Во времена моей молодости всегда начинали со стихов, даже те, что впоследствии подвизались в прозе или занимались делами или адвокатурой. Теперь начинают с критики, и преимущественно со статьи, посвященной Шелли. Г-жа Астье представила меня этому юнцу, с мнением которого считаются в литературном мире. Мои усы и загорелая физиономия скромного хлебопашца, очевидно, не пришлись ему по вкусу: мы обменялись с ним всего несколькими словами, и я стал наблюдать за комедией, разыгрываемой кандидатами в академики и их женами и родственниками, которые явились сюда, чтобы о себе напомнить, чтобы нащупать почву, ибо Рипо-Бабен уже совсем одряхлел, а Луазильон протянет недолго, - значит, в перспективе два кресла, и вокруг них уже скрещиваются злобные взгляды и ядовитые слова.

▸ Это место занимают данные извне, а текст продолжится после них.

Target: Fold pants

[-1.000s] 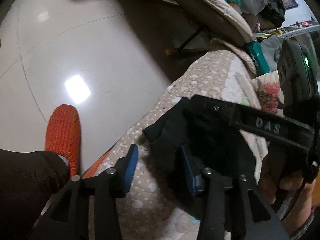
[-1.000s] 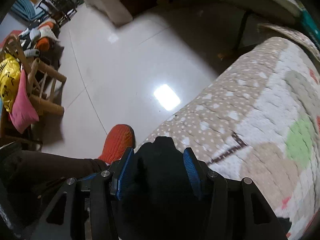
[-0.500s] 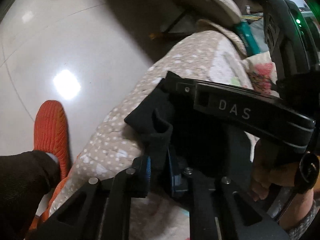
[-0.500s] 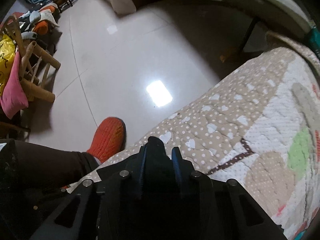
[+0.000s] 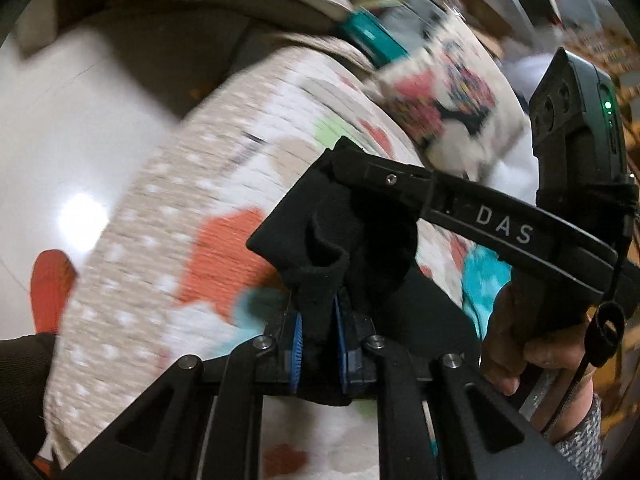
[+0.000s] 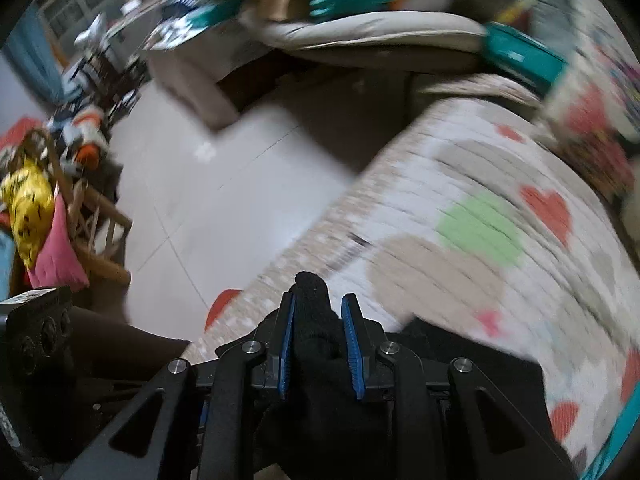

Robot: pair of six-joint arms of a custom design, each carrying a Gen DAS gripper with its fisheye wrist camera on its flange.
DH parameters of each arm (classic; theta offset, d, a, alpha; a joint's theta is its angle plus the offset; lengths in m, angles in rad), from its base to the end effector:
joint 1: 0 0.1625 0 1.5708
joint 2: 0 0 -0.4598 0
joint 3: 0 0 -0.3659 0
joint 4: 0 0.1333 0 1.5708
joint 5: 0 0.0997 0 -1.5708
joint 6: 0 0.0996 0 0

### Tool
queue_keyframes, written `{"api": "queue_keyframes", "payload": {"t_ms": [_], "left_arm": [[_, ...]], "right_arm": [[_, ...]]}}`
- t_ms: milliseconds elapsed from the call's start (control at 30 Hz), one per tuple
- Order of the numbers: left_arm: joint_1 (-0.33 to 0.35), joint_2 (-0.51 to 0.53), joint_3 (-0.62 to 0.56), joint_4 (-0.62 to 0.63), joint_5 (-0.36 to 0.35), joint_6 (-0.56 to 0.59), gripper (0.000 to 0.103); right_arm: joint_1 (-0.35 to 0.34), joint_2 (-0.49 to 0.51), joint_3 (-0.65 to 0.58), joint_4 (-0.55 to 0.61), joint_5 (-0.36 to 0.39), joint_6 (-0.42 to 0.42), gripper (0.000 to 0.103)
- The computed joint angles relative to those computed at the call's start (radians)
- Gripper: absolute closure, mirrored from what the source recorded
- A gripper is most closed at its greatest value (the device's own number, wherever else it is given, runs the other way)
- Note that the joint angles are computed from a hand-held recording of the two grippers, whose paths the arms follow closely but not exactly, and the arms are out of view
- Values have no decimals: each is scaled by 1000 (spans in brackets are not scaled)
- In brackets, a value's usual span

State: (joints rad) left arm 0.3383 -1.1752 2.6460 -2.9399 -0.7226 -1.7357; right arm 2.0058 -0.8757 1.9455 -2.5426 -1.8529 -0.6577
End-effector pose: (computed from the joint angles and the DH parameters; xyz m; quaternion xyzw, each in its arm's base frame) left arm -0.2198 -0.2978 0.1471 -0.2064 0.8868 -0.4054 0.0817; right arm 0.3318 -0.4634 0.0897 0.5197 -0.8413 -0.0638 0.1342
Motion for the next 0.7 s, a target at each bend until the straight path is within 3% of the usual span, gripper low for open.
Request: {"api": "queue_keyframes", "payload": {"t_ms": [133, 267, 367, 433, 533, 600, 633, 700], "left_arm": [[53, 147, -127, -45, -56, 194, 89], [94, 241, -214, -45, -133, 308, 87], [81, 259, -215, -82, -191, 339, 84], [57, 250, -196, -104, -226, 356, 76], [15, 207, -162, -75, -214, 335, 71], [-7, 156, -151, 24, -171, 283, 70], [-15, 122, -145, 97, -147, 229, 70], [3, 83, -148, 182, -127, 154, 70]], "right_arm": [[-98, -100, 45, -26, -3, 12, 78], [-204, -175, 68, -32, -17, 34, 77], [-263, -201, 100, -103, -120, 21, 71], [-293, -211, 114, -178, -203, 46, 44], [-315, -238, 129, -294, -247, 94, 42], [-321, -265, 137, -320, -203, 103, 43], [-321, -288, 142, -305, -141, 107, 44], [-300, -305, 153, -290, -75, 96, 48]]}}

Дальзон, твой любимый романист, тоже был там: хорошее, открытое, умное лицо, такое же, как и его талант. Но до чего неприятно было бы тебе видеть, как он унижался и юлил перед таким ничтожеством, как Бретиньи, не сделавшим ничего путного за всю свою жизнь и занимающим в Академии место, специально отведенное для великосветского человека, место "нищего" за ужином в крещенский сочельник где-нибудь в провинции! Дальзон лебезил не только перед Бретиньи, но и перед каждым появлявшимся у г-жи Астье академиком, внимал анекдотам старого Рею и неизменно отзывался на остроты Данжу подленьким смехом школьника, который Ведрин еще в коллеже Людовика XIV называл "подлизыванием к учителю". А все для того, чтобы вместо двенадцати голосов, полученных им в прошлом году, добиться необходимого большинства.

Старый Жан Рею ненадолго заглянул к своей внучке; он изумительно бодр, держится прямо, затянут в длинный сюртук; его маленькое лицо сморщено, как печеное яблоко, а короткая пушистая бородка напоминает мох на старом камне. У него живые глаза, поразительная память, только он глух, и это его очень печалит и вынуждает ограничиваться монологами из личных, весьма интересных воспоминаний. Сегодня он рассказывал нам об императрице Жозефине в интимной обстановке ее дворца Мальмезон и называл ее "землячкой", так как оба они креолы, уроженцы Мартиники. Он изображал ее нам в легких муслиновых платьях и в чудесных шалях, надушенной мускусом до одурения, окруженной тропическими цветами, которые даже во время войны галантно пропускались из колоний неприятельским флотом. Старик описывал также мастерскую Давида во времена Консульства, представлял нам художника со вздутой щекой и кривым ртом, точно набитым кашей, обращавшегося к ученикам на "ты" и покрикивавшего на них. И неизменно в конце каждого рассказа старец, свидетель стольких событий, кивая головой, глядя куда-то вдаль, громким голосом произносил: "Я сам это видел", словно скрепляя своей подписью подлинность картины.